++++ Information provided ++++

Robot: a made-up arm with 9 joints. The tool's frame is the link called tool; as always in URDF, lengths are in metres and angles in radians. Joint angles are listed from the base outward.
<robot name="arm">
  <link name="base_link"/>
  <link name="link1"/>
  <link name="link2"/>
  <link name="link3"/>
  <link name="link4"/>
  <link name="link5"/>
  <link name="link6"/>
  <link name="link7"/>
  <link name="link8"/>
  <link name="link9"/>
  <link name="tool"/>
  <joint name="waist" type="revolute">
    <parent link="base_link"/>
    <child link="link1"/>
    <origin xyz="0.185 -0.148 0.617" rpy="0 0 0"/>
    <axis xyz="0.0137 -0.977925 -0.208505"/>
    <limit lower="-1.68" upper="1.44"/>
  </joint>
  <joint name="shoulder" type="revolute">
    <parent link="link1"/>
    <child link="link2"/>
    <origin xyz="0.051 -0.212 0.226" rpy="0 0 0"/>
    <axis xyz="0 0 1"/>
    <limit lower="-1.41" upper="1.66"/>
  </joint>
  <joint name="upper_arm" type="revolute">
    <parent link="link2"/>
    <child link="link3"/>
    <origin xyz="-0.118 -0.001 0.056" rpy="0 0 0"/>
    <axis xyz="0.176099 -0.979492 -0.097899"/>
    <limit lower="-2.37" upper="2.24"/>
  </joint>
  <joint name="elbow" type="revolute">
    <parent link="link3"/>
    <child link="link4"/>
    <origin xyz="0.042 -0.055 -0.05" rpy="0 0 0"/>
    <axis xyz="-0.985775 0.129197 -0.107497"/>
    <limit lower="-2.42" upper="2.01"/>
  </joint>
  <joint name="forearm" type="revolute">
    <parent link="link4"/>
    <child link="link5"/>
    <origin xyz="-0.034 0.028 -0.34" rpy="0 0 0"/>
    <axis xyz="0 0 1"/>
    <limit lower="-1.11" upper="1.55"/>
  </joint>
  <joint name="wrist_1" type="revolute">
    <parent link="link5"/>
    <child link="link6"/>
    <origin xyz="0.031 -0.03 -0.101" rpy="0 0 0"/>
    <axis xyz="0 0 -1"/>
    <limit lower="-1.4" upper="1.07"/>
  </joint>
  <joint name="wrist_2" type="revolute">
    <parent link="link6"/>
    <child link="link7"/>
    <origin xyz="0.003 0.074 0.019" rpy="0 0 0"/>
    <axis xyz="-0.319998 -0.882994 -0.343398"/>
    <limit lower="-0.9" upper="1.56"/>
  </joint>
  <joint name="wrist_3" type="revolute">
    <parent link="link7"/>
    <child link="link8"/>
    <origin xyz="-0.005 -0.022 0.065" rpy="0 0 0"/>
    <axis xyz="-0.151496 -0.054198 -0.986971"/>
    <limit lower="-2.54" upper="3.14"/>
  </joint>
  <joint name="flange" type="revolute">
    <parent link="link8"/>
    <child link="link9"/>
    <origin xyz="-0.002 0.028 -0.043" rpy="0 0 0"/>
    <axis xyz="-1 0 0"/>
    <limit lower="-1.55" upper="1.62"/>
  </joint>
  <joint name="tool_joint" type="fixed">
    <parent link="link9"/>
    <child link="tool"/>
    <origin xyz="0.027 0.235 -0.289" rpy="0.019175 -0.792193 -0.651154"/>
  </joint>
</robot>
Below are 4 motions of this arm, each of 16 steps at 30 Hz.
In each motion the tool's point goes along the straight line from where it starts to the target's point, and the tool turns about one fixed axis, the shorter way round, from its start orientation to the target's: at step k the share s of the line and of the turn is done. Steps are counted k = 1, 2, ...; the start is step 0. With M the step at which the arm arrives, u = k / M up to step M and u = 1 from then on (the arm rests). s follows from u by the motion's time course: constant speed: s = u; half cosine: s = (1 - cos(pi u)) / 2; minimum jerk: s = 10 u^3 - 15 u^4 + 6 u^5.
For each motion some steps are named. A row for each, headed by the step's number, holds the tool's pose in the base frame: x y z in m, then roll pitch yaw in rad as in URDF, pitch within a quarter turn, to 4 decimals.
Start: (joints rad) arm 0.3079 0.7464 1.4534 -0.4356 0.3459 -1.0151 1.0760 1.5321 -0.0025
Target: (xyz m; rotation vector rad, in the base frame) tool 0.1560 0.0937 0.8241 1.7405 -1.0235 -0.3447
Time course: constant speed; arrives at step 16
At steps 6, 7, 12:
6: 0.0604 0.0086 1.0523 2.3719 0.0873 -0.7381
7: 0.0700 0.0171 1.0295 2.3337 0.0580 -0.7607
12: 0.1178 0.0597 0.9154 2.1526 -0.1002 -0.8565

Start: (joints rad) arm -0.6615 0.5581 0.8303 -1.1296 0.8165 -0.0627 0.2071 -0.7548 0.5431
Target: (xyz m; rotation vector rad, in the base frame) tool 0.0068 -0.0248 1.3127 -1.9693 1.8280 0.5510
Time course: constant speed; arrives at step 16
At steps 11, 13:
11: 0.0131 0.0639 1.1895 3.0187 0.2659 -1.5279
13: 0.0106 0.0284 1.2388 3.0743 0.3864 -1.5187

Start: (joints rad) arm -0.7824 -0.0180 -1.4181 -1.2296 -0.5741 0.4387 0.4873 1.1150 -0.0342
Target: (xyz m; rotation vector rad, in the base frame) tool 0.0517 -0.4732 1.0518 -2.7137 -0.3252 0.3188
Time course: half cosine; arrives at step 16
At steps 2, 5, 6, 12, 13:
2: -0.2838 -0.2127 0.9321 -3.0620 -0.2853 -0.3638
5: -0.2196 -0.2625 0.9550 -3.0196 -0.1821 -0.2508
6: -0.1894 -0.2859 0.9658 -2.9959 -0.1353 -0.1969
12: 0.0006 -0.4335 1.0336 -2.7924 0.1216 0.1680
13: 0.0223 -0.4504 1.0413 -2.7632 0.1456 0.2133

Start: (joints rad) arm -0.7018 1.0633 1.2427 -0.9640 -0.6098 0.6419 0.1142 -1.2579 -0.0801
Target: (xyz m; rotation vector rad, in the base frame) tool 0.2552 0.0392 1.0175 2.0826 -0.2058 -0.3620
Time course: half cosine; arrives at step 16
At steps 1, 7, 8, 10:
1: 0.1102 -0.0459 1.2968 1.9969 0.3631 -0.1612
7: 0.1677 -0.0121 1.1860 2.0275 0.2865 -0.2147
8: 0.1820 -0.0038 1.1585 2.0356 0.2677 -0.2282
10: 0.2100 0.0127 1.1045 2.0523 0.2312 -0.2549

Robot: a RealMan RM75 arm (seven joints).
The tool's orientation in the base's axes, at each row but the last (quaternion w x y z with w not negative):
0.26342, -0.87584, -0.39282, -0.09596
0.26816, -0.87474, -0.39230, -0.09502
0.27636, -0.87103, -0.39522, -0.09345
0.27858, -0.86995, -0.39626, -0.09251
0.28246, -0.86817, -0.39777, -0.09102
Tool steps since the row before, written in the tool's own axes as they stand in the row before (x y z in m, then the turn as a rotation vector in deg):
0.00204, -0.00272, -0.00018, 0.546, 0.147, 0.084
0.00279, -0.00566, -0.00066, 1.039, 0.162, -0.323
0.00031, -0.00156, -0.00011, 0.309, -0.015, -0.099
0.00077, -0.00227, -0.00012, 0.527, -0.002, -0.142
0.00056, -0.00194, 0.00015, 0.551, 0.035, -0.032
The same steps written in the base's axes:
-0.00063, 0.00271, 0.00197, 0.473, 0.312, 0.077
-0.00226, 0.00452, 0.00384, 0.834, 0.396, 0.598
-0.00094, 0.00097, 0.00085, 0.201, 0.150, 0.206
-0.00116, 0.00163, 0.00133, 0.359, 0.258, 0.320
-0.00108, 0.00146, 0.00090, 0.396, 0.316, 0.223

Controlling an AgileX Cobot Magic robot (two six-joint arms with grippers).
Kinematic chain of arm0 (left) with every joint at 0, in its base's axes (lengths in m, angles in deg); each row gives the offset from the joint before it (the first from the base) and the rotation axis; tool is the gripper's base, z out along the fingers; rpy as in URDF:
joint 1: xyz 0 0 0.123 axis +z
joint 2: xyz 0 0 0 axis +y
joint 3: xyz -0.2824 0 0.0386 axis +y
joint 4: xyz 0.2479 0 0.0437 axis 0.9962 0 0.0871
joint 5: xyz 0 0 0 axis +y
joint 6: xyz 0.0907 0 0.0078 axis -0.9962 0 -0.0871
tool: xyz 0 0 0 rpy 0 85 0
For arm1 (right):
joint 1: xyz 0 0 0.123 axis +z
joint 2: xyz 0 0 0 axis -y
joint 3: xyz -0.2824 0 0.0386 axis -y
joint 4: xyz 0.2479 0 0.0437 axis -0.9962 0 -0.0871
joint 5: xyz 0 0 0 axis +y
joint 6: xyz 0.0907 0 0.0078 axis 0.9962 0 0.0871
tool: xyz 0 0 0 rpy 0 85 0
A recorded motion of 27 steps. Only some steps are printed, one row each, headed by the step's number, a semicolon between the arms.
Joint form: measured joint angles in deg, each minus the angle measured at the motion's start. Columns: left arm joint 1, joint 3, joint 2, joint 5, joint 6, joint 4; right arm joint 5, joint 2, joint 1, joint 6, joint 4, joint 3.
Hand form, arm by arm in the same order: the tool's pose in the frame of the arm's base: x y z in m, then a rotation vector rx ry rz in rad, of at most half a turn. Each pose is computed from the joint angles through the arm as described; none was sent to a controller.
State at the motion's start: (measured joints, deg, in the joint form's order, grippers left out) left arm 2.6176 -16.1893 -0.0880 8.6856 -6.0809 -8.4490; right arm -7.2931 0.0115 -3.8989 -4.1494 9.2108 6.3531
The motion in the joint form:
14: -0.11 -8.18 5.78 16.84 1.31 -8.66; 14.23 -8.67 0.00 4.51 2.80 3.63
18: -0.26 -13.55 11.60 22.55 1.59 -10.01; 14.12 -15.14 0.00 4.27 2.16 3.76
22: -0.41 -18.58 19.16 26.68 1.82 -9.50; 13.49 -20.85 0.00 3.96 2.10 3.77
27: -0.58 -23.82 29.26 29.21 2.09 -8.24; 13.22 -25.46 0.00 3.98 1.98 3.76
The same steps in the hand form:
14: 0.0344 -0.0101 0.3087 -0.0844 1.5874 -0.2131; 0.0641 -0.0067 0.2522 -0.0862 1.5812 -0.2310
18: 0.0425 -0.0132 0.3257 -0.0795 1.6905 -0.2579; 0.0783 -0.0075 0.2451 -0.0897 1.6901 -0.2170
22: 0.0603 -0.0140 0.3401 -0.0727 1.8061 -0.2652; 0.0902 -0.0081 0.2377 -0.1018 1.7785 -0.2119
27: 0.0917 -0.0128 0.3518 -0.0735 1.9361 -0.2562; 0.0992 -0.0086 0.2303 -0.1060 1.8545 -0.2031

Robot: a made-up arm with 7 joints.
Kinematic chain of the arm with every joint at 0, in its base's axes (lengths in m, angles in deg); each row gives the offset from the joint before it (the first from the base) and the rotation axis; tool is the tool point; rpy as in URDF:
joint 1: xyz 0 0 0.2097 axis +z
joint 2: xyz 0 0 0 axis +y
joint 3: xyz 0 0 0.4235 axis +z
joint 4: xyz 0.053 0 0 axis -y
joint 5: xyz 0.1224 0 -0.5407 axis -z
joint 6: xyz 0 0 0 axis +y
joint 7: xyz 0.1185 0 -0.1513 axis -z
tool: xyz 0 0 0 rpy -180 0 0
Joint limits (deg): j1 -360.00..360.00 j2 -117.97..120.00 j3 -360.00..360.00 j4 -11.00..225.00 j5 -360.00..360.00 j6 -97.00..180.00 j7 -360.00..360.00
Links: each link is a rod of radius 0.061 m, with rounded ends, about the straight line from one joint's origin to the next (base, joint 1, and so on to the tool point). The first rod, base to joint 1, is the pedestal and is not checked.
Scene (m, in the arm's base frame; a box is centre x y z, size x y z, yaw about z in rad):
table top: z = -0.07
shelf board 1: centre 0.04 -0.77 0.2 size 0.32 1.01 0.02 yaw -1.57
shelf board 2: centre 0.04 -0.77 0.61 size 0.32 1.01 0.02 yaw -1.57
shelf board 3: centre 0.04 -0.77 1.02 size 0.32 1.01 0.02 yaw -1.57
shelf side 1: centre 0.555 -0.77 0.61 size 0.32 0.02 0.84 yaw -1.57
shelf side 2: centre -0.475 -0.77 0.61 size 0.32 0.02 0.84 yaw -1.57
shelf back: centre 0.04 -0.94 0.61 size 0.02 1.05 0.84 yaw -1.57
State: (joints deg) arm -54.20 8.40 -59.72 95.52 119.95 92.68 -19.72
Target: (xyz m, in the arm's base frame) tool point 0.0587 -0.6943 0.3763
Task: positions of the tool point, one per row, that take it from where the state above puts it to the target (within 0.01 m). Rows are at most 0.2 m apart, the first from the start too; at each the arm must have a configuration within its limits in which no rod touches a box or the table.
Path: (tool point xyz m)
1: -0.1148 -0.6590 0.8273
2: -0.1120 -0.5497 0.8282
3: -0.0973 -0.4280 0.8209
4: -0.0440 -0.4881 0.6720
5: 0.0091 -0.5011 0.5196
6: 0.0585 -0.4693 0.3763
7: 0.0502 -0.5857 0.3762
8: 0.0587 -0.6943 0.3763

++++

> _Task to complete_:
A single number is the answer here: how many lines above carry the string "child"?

> _Task result_:
10